(Activity)
Would you retype the whole listing exactly?

(Supplied records)
- - -

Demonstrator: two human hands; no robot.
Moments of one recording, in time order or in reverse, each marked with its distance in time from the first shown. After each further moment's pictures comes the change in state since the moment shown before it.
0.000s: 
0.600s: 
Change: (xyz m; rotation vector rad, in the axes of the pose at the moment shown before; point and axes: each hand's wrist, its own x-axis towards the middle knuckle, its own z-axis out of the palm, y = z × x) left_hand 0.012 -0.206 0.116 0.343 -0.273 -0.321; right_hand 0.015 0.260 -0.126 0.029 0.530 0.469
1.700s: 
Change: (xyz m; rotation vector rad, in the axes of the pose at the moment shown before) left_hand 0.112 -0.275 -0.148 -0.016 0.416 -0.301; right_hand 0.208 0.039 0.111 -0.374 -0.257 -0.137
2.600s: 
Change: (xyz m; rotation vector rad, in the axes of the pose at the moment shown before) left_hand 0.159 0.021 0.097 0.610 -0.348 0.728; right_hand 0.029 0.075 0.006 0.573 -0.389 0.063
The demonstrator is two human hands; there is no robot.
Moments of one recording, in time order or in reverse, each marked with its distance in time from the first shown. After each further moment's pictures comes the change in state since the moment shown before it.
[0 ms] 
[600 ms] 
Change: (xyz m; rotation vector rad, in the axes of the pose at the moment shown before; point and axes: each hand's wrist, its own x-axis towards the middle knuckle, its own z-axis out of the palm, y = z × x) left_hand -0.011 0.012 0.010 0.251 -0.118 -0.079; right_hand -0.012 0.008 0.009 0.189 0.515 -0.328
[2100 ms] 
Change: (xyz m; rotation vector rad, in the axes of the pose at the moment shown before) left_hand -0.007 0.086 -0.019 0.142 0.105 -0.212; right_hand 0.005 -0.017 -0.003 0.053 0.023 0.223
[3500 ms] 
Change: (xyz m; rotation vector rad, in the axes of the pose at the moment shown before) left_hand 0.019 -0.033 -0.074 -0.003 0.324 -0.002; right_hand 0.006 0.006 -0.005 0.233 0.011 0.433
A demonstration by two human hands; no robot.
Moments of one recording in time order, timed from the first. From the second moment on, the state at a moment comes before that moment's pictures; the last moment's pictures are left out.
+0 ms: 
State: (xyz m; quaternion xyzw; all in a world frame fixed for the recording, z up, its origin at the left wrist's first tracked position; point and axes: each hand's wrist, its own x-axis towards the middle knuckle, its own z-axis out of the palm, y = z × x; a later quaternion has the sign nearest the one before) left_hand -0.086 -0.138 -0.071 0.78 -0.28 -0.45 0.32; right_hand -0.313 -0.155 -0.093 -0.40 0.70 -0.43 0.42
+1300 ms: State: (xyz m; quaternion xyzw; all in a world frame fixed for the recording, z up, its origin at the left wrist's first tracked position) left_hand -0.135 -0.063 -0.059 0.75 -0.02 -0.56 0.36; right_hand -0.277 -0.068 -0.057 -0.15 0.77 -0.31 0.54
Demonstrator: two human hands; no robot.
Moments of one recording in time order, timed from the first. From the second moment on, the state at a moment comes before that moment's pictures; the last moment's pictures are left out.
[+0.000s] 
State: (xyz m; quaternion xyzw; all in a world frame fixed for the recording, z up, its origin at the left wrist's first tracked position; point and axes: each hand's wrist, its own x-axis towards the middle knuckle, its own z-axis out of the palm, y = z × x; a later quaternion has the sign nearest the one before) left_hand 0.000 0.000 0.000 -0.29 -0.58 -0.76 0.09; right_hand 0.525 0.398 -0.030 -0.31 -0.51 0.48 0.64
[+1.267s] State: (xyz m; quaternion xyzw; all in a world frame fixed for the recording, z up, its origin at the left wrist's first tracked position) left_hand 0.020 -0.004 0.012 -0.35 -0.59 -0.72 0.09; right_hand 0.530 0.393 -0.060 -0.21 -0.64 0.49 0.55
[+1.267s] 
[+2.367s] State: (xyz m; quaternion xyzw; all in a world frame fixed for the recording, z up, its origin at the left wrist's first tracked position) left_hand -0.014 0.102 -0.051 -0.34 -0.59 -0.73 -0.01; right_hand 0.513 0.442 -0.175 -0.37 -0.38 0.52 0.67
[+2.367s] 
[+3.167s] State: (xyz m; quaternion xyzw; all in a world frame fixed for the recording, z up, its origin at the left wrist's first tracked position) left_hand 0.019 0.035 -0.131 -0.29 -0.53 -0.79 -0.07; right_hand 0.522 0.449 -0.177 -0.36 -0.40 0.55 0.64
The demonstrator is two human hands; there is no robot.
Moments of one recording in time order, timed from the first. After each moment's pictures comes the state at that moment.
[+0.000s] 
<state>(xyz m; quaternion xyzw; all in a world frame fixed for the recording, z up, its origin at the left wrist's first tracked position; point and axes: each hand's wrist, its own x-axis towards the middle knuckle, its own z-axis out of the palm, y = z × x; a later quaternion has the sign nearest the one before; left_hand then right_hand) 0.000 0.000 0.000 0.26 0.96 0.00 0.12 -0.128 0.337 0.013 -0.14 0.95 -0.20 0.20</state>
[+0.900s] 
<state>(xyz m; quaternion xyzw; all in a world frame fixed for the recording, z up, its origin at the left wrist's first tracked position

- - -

(Output for this task)
Demonstrator: two human hands; no robot.
Moments of one recording, in time order or in reverse, each marked with its distance in time from the first shown. After each further moment's pictures comes the change in state since the moment shown before it.
0.000s: 
0.600s: 
Change: (xyz m; rotation vector rad, in the axes of the pose at the moment shown before; point and axes: each hand's wrist, its own x-axis towards the middle knuckle, its own z-axis out of the palm, y = z × x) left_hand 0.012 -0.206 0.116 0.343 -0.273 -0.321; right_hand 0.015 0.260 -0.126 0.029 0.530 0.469
1.700s: 
Change: (xyz m; rotation vector rad, in the axes of the pose at the moment shown before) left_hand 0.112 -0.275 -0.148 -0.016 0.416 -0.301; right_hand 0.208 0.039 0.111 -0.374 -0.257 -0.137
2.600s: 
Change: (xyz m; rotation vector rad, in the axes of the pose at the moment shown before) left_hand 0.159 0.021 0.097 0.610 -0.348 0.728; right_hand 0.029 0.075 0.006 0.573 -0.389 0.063
The demonstrator is two human hands; there is no robot.
Moments of one recording, in time order or in reverse, each marked with its distance in time from the first shown. After each further moment's pictures comes the change in state since the moment shown before it.
[0 ms] 
[600 ms] 
Change: (xyz m; rotation vector rad, in the axes of the pose at the moment shown before; point and axes: each hand's wrist, its own x-axis towards the middle knuckle, its own z-axis out of the palm, y = z × x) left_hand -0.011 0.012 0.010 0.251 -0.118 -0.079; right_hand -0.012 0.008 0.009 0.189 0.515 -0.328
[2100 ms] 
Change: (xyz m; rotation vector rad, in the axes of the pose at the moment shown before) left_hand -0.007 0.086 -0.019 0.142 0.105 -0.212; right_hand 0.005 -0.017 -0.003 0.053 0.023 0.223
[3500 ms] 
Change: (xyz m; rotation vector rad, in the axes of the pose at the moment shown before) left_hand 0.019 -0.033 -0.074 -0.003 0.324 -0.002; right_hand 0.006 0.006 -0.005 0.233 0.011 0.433
A demonstration by two human hands; no robot.
Moments of one recording in time order, timed from the first. From the second moment on, the state at a moment comes before that moment's pictures; the last moment's pictures are left out.
+0 ms: 
State: (xyz m; quaternion xyzw; all in a world frame fixed for the recording, z up, its origin at the left wrist's first tracked position; point and axes: each hand's wrist, its own x-axis towards the middle knuckle, its own z-axis out of the palm, y = z × x; a later quaternion has the sign nearest the one before) left_hand -0.086 -0.138 -0.071 0.78 -0.28 -0.45 0.32; right_hand -0.313 -0.155 -0.093 -0.40 0.70 -0.43 0.42
+1300 ms: State: (xyz m; quaternion xyzw; all in a world frame fixed for the recording, z up, its origin at the left wrist's first tracked position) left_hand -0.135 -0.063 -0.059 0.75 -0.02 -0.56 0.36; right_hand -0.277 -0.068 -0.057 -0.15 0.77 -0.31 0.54
Demonstrator: two human hands; no robot.
Moments of one recording in time order, timed from the first. From the second moment on, the state at a moment comes before that moment's pictures; the last moment's pictures are left out.
[+0.000s] 
State: (xyz m; quaternion xyzw; all in a world frame fixed for the recording, z up, its origin at the left wrist's first tracked position; point and axes: each hand's wrist, its own x-axis towards the middle knuckle, its own z-axis out of the palm, y = z × x; a later quaternion has the sign nearest the one before) left_hand 0.000 0.000 0.000 -0.29 -0.58 -0.76 0.09; right_hand 0.525 0.398 -0.030 -0.31 -0.51 0.48 0.64
[+1.267s] State: (xyz m; quaternion xyzw; all in a world frame fixed for the recording, z up, its origin at the left wrist's first tracked position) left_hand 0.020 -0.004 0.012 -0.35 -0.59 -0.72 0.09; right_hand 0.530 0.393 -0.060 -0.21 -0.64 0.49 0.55
[+1.267s] 
[+2.367s] State: (xyz m; quaternion xyzw; all in a world frame fixed for the recording, z up, its origin at the left wrist's first tracked position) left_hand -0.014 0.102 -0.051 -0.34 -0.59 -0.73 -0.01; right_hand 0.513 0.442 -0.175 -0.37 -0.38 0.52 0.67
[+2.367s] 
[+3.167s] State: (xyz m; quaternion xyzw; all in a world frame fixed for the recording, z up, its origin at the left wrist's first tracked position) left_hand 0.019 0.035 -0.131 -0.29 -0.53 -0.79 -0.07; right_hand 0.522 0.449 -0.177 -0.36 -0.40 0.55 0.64
The demonstrator is two human hands; there is no robot.
Moments of one recording in time order, timed from the first. After each moment's pictures comes the state at that moment.
[+0.000s] 
<state>(xyz m; quaternion xyzw; all in a world frame fixed for the recording, z up, its origin at the left wrist's first tracked position; point and axes: each hand's wrist, its own x-axis towards the middle knuckle, its own z-axis out of the palm, y = z × x; a later quaternion has the sign nearest the one before; left_hand then right_hand) 0.000 0.000 0.000 0.26 0.96 0.00 0.12 -0.128 0.337 0.013 -0.14 0.95 -0.20 0.20</state>
[+0.900s] 
<state>(xyz m; quaternion xyzw; all in a world frame fixed for the recording, z up, its origin at the left wrist's first tracked position

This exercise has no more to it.